%%

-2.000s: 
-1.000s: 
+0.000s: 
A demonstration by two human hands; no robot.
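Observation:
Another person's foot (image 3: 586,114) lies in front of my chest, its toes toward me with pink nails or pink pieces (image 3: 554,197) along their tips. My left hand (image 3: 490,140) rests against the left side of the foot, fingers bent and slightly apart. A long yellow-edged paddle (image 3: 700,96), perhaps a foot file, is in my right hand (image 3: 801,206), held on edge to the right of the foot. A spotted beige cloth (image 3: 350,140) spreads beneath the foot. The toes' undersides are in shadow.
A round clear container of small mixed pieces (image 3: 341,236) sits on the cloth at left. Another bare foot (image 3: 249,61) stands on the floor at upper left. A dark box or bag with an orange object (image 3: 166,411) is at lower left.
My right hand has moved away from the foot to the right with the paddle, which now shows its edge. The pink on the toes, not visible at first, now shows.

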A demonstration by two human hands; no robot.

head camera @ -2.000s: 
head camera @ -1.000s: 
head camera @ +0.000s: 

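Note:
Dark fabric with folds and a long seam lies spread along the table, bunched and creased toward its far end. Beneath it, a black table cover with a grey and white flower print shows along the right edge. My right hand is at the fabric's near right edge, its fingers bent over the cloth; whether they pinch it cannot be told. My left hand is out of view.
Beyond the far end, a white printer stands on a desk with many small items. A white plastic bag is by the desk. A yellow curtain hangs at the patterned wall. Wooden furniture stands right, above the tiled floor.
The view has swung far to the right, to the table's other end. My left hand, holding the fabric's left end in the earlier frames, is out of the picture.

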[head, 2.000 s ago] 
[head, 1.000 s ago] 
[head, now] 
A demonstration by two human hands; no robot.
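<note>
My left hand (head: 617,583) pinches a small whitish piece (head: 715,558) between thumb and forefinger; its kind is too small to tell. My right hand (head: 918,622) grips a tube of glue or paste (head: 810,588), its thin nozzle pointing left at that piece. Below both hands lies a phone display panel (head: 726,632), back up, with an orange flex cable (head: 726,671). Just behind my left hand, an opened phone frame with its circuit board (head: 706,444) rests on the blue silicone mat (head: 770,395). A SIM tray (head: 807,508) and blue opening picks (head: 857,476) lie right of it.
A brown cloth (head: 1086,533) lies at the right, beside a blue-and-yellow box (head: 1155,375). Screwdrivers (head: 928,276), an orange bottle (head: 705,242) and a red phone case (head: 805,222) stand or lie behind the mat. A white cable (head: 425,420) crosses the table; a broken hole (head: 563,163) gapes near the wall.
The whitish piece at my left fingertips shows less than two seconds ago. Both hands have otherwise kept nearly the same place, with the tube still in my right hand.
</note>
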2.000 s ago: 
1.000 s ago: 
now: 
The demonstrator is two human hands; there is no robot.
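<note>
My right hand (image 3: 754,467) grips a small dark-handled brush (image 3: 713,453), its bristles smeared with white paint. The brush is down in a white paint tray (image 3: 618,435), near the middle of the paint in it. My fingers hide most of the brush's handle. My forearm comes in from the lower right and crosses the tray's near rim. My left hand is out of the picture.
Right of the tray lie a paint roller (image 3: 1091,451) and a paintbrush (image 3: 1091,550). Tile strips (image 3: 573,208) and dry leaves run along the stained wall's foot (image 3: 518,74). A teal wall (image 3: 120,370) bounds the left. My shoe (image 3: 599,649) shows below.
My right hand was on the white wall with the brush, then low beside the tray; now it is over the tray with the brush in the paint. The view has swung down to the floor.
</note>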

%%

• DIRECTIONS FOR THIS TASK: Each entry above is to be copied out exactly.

• ANSWER FOR THIS EXERCISE:
-2.000s: 
-1.000s: 
+0.000s: 
A demonstration by two human hands; no robot.
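Observation:
Another person's foot (image 3: 586,114) lies in front of my chest, its toes toward me with pink nails or pink pieces (image 3: 554,197) along their tips. My left hand (image 3: 490,140) rests against the left side of the foot, fingers bent and slightly apart. A long yellow-edged paddle (image 3: 700,96), perhaps a foot file, is in my right hand (image 3: 801,206), held on edge to the right of the foot. A spotted beige cloth (image 3: 350,140) spreads beneath the foot. The toes' undersides are in shadow.
A round clear container of small mixed pieces (image 3: 341,236) sits on the cloth at left. Another bare foot (image 3: 249,61) stands on the floor at upper left. A dark box or bag with an orange object (image 3: 166,411) is at lower left.
My right hand has moved away from the foot to the right with the paddle, which now shows its edge. The pink on the toes, not visible at first, now shows.
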
A demonstration by two human hands; no robot.

head camera @ -2.000s: 
head camera @ -1.000s: 
head camera @ +0.000s: 

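Note:
Dark fabric with folds and a long seam lies spread along the table, bunched and creased toward its far end. Beneath it, a black table cover with a grey and white flower print shows along the right edge. My right hand is at the fabric's near right edge, its fingers bent over the cloth; whether they pinch it cannot be told. My left hand is out of view.
Beyond the far end, a white printer stands on a desk with many small items. A white plastic bag is by the desk. A yellow curtain hangs at the patterned wall. Wooden furniture stands right, above the tiled floor.
The view has swung far to the right, to the table's other end. My left hand, holding the fabric's left end in the earlier frames, is out of the picture.
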
[head, 2.000 s ago] 
[head, 1.000 s ago] 
[head, now] 
A demonstration by two human hands; no robot.
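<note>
My left hand (head: 617,583) pinches a small whitish piece (head: 715,558) between thumb and forefinger; its kind is too small to tell. My right hand (head: 918,622) grips a tube of glue or paste (head: 810,588), its thin nozzle pointing left at that piece. Below both hands lies a phone display panel (head: 726,632), back up, with an orange flex cable (head: 726,671). Just behind my left hand, an opened phone frame with its circuit board (head: 706,444) rests on the blue silicone mat (head: 770,395). A SIM tray (head: 807,508) and blue opening picks (head: 857,476) lie right of it.
A brown cloth (head: 1086,533) lies at the right, beside a blue-and-yellow box (head: 1155,375). Screwdrivers (head: 928,276), an orange bottle (head: 705,242) and a red phone case (head: 805,222) stand or lie behind the mat. A white cable (head: 425,420) crosses the table; a broken hole (head: 563,163) gapes near the wall.
The whitish piece at my left fingertips shows less than two seconds ago. Both hands have otherwise kept nearly the same place, with the tube still in my right hand.
</note>
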2.000 s ago: 
1.000 s ago: 
now: 
The demonstrator is two human hands; there is no robot.
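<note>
My right hand (image 3: 754,467) grips a small dark-handled brush (image 3: 713,453), its bristles smeared with white paint. The brush is down in a white paint tray (image 3: 618,435), near the middle of the paint in it. My fingers hide most of the brush's handle. My forearm comes in from the lower right and crosses the tray's near rim. My left hand is out of the picture.
Right of the tray lie a paint roller (image 3: 1091,451) and a paintbrush (image 3: 1091,550). Tile strips (image 3: 573,208) and dry leaves run along the stained wall's foot (image 3: 518,74). A teal wall (image 3: 120,370) bounds the left. My shoe (image 3: 599,649) shows below.
My right hand was on the white wall with the brush, then low beside the tray; now it is over the tray with the brush in the paint. The view has swung down to the floor.
</note>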

The output requires no additions.